As Steve Yelvington says in remembering Mike Royko, the great Chicago columnist, and one of the only reasons that I read the Chicago Tribune:
Is Royko relevant in the 21st century? I think there’s much the aspiring blog-centric journalist can learn from the writings of Chicago’s voice of the people, the man who almost singlehandedly carried the old Chicago Daily News for years, the man who sold more newspapers than anyone who sat in any publisher’s office in the city of broad shoulders.
Today’s J-student should understand that the task is not to get a job and draw a paycheck, but rather to build a following. Learn from Royko.
Build a following and a community by breaking the fourth wall of the Fourth Estate. We need to reconnect to our audiences and our communities. In a must read post, Robert Patterson sums up how social tools like Twitter can not only help build this sense of community but also break some of the limitations of linear media like radio.
From this small beginning Laura talked to others and the “Diner” started to emerge. … The listener started to become part of the show - not in air - but with the crew. As they did stuff on air, they got not just feedback but stimulation and vice versa.
“Radio is a linear medium” Laura reminded me. “You have to listen to the end to get what we do. Twitter with its short form - enables us to introduce short cuts”. From my part it introduces the many to many while the one to many is still going. This I think is the future if Radio and TV. To wrap the Program with a society.
I think it is also the future of newspapers, which is really just a forgotten lesson of newspapers’ past. Build a following, a community, and you’ll build your business.







January 21st, 2008 at 5:36 am
Great post. Really easy for traditional marketers who are disconnected with their audience and consumers to say.
I also hear a lot about what if this social media thing is just a passing fad, part of the bubble?
Why bother then?
Seems like an excuse to not really get in touch with your audience. I really like how after the Internet has been around, it is bringing us back to a local level.
The World Wide Web is bringing us closer.

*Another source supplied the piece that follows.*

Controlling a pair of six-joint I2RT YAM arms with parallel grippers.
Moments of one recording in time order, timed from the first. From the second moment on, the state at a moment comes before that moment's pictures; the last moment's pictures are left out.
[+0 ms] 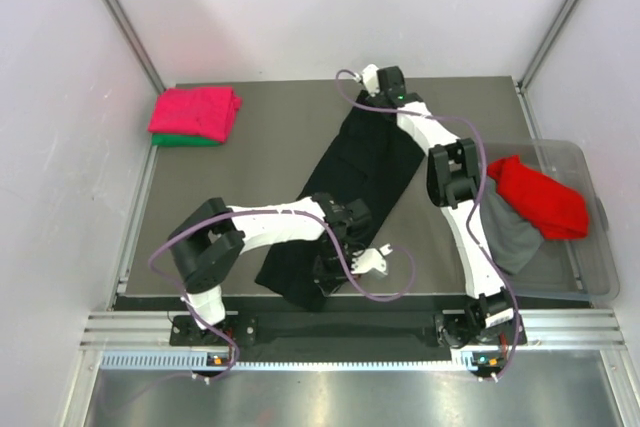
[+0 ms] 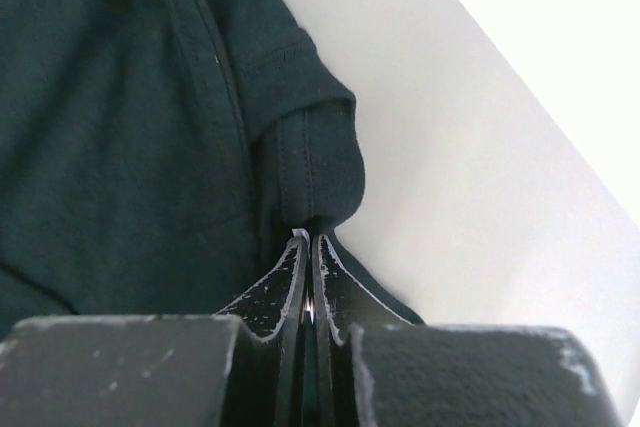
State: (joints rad) left arm -1.03 1.78 1.19 -1.00 0.51 0.60; right arm 0.31 2.64 2.35 -0.42 0.21 -0.54
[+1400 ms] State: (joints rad) left arm -0.59 1.51 1.49 -0.82 0.25 0.19; right arm 0.30 1.68 1.61 -0.03 0.17 -0.07
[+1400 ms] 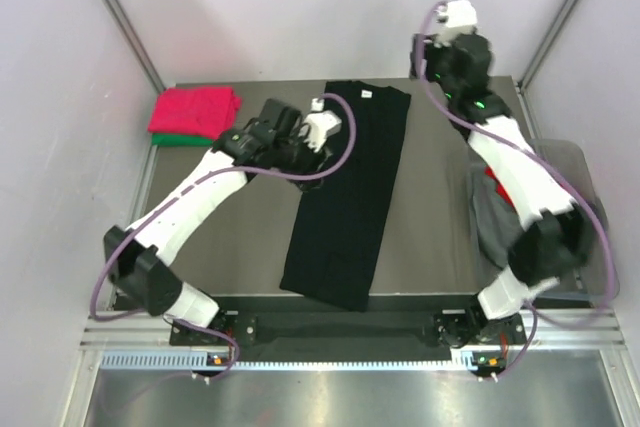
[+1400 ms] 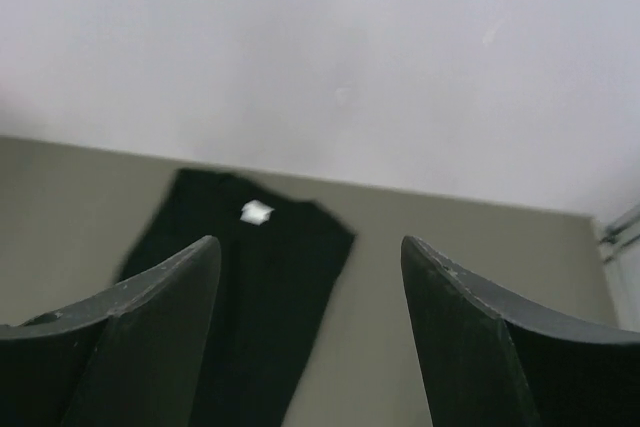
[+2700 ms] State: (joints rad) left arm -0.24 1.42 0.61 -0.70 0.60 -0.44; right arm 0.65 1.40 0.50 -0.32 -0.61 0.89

January 23rd, 2008 at 2:15 pm
Well said, yay! Embrace and accept the transparency of it all, too. If your prime purpose is “creating audience” or “selling”, it is nearly impossible to hide that, unless you are very, very, very clever.
Yet I am not sure Royko set out to or wrote under the umbrella of a goal to “build a following” - he wrote from passion, because he had something burning to express or share.
January 23rd, 2008 at 6:51 pm
Alan,
Thanks for the comment.
I agree that Royko didn’t go out there to build a following. It was just Royko being Royko. But he did authenticity before it became cool. As Woody Guthrie said, write what you know, and Royko did that. Also, I think he also wrote in a way so foreign to so many columnists in that he didn’t talk down to his audience. He was part of the city.
January 26th, 2008 at 2:47 pm
Good points, Kevin (and Kim & Alan). The issue of transparency - not only of process, but of purpose - is certainly a key challenge for many in the mainstream media, particularly as the convenient ruse of the so-called ‘Chinese Wall’ between advertising and editorial activities has been (irrevocably) breached.